(GIVEN DATA)
Content starts

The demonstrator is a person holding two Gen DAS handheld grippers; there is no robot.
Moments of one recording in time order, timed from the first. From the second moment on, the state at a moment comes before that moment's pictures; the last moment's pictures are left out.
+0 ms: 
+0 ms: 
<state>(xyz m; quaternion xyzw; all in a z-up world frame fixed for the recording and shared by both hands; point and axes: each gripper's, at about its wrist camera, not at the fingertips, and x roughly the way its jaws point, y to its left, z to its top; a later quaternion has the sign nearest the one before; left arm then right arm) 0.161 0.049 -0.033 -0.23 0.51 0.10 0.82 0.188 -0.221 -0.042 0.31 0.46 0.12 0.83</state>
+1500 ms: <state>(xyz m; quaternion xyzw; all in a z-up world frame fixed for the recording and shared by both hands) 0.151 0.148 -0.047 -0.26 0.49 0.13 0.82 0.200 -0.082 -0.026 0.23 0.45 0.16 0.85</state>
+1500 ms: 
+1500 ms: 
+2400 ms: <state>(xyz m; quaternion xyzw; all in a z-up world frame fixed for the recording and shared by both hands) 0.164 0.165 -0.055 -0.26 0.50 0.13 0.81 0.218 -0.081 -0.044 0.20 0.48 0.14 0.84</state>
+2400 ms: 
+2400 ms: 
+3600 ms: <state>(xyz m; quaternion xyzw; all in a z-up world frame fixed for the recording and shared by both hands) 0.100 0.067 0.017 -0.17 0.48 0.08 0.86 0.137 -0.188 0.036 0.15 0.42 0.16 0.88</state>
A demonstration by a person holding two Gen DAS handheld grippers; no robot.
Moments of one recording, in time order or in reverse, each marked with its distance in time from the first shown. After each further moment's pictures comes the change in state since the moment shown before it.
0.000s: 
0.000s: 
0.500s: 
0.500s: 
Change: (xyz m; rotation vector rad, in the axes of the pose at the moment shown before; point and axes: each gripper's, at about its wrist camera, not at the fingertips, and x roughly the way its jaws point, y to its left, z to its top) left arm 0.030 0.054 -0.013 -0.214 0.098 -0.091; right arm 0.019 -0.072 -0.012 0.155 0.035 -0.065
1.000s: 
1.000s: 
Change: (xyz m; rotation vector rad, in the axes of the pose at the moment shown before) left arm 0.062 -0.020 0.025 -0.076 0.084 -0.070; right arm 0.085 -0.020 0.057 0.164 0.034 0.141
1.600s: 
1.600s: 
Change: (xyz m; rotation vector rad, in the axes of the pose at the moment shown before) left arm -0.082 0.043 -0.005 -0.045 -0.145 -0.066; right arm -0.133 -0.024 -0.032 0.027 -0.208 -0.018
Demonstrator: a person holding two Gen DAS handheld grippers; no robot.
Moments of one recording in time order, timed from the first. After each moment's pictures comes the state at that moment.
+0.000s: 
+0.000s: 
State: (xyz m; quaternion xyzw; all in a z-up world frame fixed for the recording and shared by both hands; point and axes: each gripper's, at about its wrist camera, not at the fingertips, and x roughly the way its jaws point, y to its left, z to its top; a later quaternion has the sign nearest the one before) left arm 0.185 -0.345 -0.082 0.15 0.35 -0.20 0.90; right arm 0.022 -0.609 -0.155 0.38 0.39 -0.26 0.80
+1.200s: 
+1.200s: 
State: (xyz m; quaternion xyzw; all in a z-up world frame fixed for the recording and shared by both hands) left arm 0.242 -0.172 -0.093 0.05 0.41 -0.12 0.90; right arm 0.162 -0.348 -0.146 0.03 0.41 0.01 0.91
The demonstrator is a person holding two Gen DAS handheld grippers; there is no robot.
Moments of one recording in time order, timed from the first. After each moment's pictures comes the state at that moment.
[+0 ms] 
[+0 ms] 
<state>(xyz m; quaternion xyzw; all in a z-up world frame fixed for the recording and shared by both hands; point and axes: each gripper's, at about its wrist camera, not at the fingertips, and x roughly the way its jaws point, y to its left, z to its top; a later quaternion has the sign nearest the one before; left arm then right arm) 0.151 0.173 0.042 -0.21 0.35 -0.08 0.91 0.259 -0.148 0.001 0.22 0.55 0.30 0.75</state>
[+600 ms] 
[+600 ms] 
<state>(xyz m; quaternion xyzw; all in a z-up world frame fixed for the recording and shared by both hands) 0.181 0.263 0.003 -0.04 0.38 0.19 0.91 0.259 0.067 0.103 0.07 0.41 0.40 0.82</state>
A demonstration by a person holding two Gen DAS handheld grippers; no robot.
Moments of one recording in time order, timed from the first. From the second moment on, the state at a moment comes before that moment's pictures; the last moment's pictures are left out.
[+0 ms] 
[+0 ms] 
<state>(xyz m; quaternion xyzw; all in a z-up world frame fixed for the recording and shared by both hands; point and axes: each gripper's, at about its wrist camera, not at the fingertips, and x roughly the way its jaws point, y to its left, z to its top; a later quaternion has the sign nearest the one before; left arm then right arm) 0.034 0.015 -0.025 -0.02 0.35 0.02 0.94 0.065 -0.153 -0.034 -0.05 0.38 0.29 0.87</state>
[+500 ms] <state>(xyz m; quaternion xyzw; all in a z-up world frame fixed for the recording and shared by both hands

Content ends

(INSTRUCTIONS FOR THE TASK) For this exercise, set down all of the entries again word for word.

(SOLUTION TO THIS PROBLEM)
The demonstrator is a person holding two Gen DAS handheld grippers; there is no robot.
Moments of one recording in time order, timed from the first. From the second moment on, the state at a moment comes before that moment's pictures; the last moment's pictures are left out.
+0 ms: 
+0 ms: 
<state>(xyz m; quaternion xyzw; all in a z-up world frame fixed for the recording and shared by both hands; point and axes: each gripper's, at about its wrist camera, not at the fingertips, and x roughly the way its jaws point, y to its left, z to its top; a later quaternion has the sign nearest the one before; left arm then right arm) 0.161 0.049 -0.033 -0.23 0.51 0.10 0.82 0.188 -0.221 -0.042 0.31 0.46 0.12 0.83</state>
+1500 ms: <state>(xyz m; quaternion xyzw; all in a z-up world frame fixed for the recording and shared by both hands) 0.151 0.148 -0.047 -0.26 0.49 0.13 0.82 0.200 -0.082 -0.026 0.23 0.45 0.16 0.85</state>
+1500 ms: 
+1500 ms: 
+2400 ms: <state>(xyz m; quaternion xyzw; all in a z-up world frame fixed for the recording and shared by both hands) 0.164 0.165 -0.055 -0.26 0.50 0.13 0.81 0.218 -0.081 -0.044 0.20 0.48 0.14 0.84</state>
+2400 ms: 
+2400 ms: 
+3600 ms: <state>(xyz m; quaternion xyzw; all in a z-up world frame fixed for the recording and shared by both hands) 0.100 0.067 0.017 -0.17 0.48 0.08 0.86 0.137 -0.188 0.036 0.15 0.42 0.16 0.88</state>
A demonstration by a person holding two Gen DAS handheld grippers; no robot.
Moments of one recording, in time order or in reverse, each marked with its distance in time from the first shown. After each further moment's pictures comes the change in state since the moment shown before it.
0.000s: 
0.000s: 
0.500s: 
0.500s: 
Change: (xyz m; rotation vector rad, in the axes of the pose at the moment shown before; point and axes: each gripper's, at about its wrist camera, not at the fingertips, and x roughly the way its jaws point, y to its left, z to its top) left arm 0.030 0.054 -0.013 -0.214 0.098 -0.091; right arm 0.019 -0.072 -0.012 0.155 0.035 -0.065
1.000s: 
1.000s: 
Change: (xyz m; rotation vector rad, in the axes of the pose at the moment shown before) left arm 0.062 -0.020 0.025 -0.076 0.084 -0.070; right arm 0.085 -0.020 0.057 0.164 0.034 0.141
1.600s: 
1.600s: 
Change: (xyz m; rotation vector rad, in the axes of the pose at the moment shown before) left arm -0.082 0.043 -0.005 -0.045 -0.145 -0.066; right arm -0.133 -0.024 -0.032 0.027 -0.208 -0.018
Demonstrator: a person holding two Gen DAS handheld grippers; no robot.
Moments of one recording in time order, timed from the first. After each moment's pictures comes the state at that moment.
+0.000s: 
+0.000s: 
State: (xyz m; quaternion xyzw; all in a z-up world frame fixed for the recording and shared by both hands; point and axes: each gripper's, at about its wrist camera, not at the fingertips, and x roughly the way its jaws point, y to its left, z to its top; a later quaternion has the sign nearest the one before) left arm 0.185 -0.345 -0.082 0.15 0.35 -0.20 0.90; right arm 0.022 -0.609 -0.155 0.38 0.39 -0.26 0.80
+1.200s: 
+1.200s: 
State: (xyz m; quaternion xyzw; all in a z-up world frame fixed for the recording and shared by both hands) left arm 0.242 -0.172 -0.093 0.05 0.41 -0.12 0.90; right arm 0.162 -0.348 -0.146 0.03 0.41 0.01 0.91
The demonstrator is a person holding two Gen DAS handheld grippers; there is no robot.
Moments of one recording in time order, timed from the first. After each moment's pictures comes the state at that moment.
[+0 ms] 
[+0 ms] 
<state>(xyz m; quaternion xyzw; all in a z-up world frame fixed for the recording and shared by both hands; point and axes: each gripper's, at about its wrist camera, not at the fingertips, and x roughly the way its jaws point, y to its left, z to its top; a later quaternion has the sign nearest the one before; left arm then right arm) 0.151 0.173 0.042 -0.21 0.35 -0.08 0.91 0.259 -0.148 0.001 0.22 0.55 0.30 0.75</state>
[+600 ms] 
[+600 ms] 
<state>(xyz m; quaternion xyzw; all in a z-up world frame fixed for the recording and shared by both hands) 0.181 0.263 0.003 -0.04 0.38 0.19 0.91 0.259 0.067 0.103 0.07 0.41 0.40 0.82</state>
A demonstration by a person holding two Gen DAS handheld grippers; no robot.
Moments of one recording in time order, timed from the first. From the second moment on, the state at a moment comes before that moment's pictures; the last moment's pictures are left out.
[+0 ms] 
[+0 ms] 
<state>(xyz m; quaternion xyzw; all in a z-up world frame fixed for the recording and shared by both hands; point and axes: each gripper's, at about its wrist camera, not at the fingertips, and x roughly the way its jaws point, y to its left, z to its top; a later quaternion has the sign nearest the one before; left arm then right arm) 0.034 0.015 -0.025 -0.02 0.35 0.02 0.94 0.065 -0.153 -0.034 -0.05 0.38 0.29 0.87</state>
[+500 ms] <state>(xyz m; quaternion xyzw; all in a z-up world frame fixed for the recording and shared by both hands

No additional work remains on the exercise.